(Data section):
- - - - - - -
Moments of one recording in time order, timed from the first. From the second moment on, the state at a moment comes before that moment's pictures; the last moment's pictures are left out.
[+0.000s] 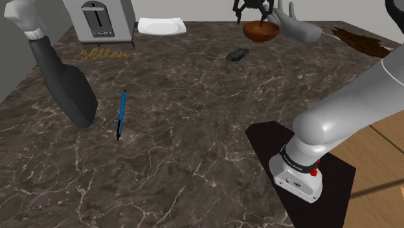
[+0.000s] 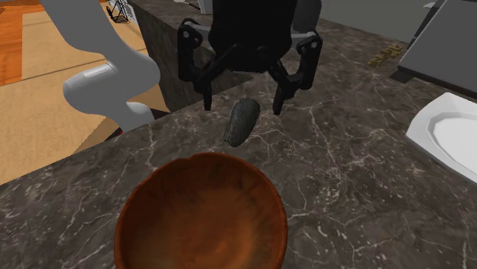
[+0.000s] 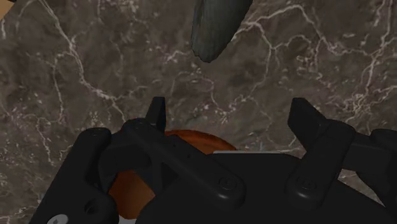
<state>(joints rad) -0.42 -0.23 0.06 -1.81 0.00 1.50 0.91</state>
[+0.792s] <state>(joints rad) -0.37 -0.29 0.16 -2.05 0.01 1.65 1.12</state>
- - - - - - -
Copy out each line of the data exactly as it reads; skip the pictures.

Moments of one recording in time order, timed from the first. From the second moment on, the state at a moment comes before that moment's pictures; the last moment's pictures are left out.
[+0.000s] 
[+0.000s] 
[+0.000s] 
<state>(joints rad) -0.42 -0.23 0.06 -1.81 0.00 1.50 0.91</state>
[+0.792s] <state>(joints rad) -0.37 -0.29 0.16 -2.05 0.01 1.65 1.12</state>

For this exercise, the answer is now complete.